PUBLISH CRIMINAL HISTORY OF ELECTION CANDIDATES, SAYS SC
14, Feb 2020
Prelims level : Institutional Reforms Mains level : GS-II Important aspects of Governance, Transparency and Accountability, e-governance- Applications, Models, Successes, Limitations, and Potential; Citizens Charters, Transparency & Accountability and institutional and other measures.
Why in News?
- The Supreme Court recently ordered political parties to publish the entire criminal history of their candidates for Assembly and Lok Sabha elections.
What did SC said?
- In addition to the entire criminal history of their candidates the reasons that goaded them to field suspected criminals over decent people are also ordered to be published.
- The information should be published in a local as well as a national newspaper as well as the parties’ social media handles.
- It should mandatorily be published either within 48 hours of the selection of candidates or less than two weeks before the first date for filing of nominations, whichever is earlier.

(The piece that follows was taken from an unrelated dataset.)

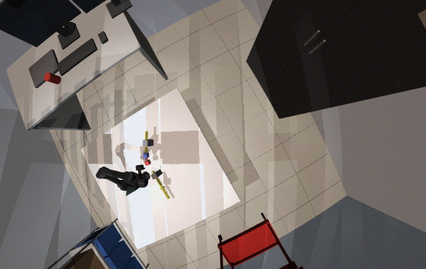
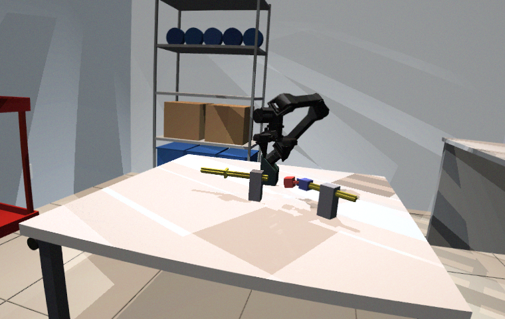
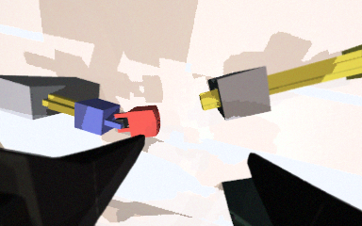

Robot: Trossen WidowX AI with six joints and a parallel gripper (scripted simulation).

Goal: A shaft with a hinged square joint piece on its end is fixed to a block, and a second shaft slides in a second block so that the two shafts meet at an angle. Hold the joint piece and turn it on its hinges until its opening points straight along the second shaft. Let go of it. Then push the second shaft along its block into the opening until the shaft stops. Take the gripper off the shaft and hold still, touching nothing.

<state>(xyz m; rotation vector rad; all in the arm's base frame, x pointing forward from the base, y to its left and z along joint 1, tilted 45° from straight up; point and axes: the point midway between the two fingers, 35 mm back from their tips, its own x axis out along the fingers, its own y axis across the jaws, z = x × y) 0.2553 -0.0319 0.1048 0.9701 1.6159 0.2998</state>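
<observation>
The red joint piece is 2 cm ahead of my gripper tip, 8 cm to the left of it and 8 cm below it.
</observation>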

- The published information on the criminal antecedents of a candidate should be detailed and include the nature of their offences, charges framed against him, the court concerned, case number, etc.

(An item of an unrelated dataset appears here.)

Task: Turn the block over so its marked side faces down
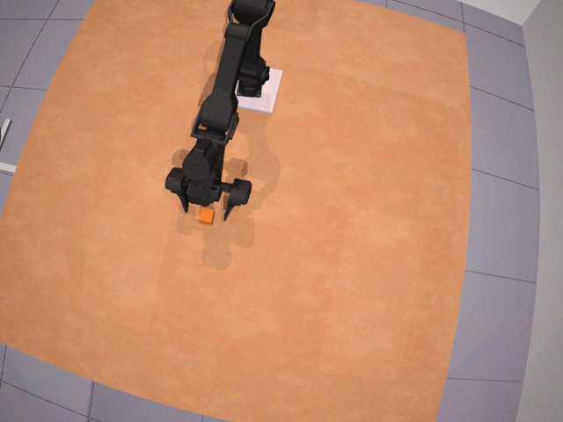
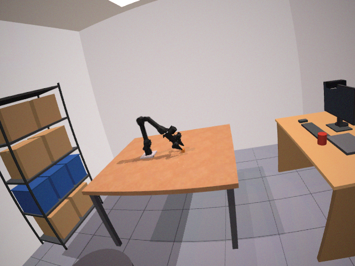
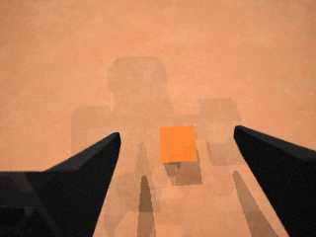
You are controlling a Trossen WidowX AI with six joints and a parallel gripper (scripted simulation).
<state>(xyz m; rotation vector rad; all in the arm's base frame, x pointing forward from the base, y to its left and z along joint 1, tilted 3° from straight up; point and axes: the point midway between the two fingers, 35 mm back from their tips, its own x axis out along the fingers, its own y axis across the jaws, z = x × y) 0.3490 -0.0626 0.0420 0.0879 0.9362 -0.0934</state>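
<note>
Now: gripper tip 3 cm above the orange block and 1 cm past it.
</note>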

- The judgment is applicable to parties both at Central and State levels.
Why this order?
- It appears that over the last four general elections, there has been an alarming increase in the incidence of criminals in politics.
- In 2004, 24% of the Members of Parliament had criminal cases pending against them; in 2009, that went up to 30%; in 2014 to 34%; and in 2019 as many as 43% of MPs had criminal cases pending against them”.
- The unimpeded rise of criminals, often facing heinous charges like rape and murder, encroaching into the country’s political and electoral scenes compelled SC to interfere in this issue.
What are the significances of the Judgement?
- A political party should explain to the public through their published material how the “qualifications or achievements or merit” of a candidate, charged with a crime, impressed it enough to cast aside the smear of his criminal background.
- A party would have to give reasons to the voter that it was not the candidate’s “possibilities of win at the polls” which guided its decision to give him ticket to contest elections.